There are only 4 prohibited goods: tallow fat, animal rennet, wild animals and unprocessed ivory. There is a restricted list, but most of the restrictions are on grounds of security, health and environmental protection or because the goods are reserved for production by small and tiny enterprises, which are home-based or village-based and which require low skills and employ a large number of people. But the policy of restricting import of consumer goods is changing. The Indian government's clearly laid down policy is to achieve, through a series of progressive steps, the average tariff levels prevalent in the ASEAN region. The basic customs tariff rate now ranges from 0 to 40% plus additional duty of 2%; the average rate is about 30%. Imports are allowed free of duty for export production under a duty exemption scheme. Input-output norms have been specified for more than 4200 items. These norms specify the amount of duty-free import of inputs allowed for

specified

products

to

be

exported.

There are no quantitative restrictions on imports of capital goods and intermediates.
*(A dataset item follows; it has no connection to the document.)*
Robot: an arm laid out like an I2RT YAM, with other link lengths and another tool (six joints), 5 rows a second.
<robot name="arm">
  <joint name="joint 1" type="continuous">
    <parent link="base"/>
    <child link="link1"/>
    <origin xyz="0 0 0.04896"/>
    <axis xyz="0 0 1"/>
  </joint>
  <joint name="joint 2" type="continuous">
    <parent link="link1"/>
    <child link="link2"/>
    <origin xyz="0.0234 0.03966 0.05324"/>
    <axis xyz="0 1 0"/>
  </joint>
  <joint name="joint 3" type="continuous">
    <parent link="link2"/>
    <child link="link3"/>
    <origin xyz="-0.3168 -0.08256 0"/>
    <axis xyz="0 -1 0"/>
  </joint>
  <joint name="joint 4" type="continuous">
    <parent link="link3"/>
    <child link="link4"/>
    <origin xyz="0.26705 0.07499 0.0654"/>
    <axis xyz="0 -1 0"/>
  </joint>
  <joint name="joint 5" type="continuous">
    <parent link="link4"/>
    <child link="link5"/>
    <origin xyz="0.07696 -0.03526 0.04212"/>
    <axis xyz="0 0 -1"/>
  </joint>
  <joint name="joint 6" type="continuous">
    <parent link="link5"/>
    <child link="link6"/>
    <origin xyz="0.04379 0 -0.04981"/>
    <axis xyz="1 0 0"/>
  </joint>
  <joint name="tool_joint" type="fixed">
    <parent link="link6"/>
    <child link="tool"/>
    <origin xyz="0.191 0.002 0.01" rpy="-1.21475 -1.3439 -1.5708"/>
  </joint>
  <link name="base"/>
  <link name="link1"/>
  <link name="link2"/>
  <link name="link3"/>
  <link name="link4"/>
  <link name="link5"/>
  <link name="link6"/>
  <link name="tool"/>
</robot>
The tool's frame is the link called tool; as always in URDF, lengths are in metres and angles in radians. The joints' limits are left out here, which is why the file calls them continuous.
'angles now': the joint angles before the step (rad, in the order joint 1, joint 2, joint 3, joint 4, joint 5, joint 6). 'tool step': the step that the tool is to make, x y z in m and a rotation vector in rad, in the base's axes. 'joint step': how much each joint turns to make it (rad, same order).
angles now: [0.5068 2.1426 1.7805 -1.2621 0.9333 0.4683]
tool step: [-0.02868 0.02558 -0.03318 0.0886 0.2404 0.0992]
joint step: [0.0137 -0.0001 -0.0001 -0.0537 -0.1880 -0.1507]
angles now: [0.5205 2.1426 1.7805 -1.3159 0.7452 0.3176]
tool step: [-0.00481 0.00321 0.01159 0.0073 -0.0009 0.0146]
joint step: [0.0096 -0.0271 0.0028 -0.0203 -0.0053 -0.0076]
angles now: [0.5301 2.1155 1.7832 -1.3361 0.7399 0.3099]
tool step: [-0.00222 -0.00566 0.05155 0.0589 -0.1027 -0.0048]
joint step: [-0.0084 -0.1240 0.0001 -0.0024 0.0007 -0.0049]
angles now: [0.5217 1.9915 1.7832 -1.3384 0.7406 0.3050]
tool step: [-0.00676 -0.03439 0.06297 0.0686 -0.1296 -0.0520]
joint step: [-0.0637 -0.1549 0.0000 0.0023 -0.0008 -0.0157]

Import of second-hand capital goods is permitted provided they have a minimum residual life of 5 years. There is an Export Promotion Capital Goods (EPCG) Scheme under which exporters are allowed to import capital goods (including computer systems) at concessionary customs duty, subject to fulfillment of specified export obligations. Service industries enjoy the facility of zero import duty under the EPCG Scheme. Likewise, hospitals, air cargo, hotels and other tourism-related industries. Software units can use data communication network to export their products.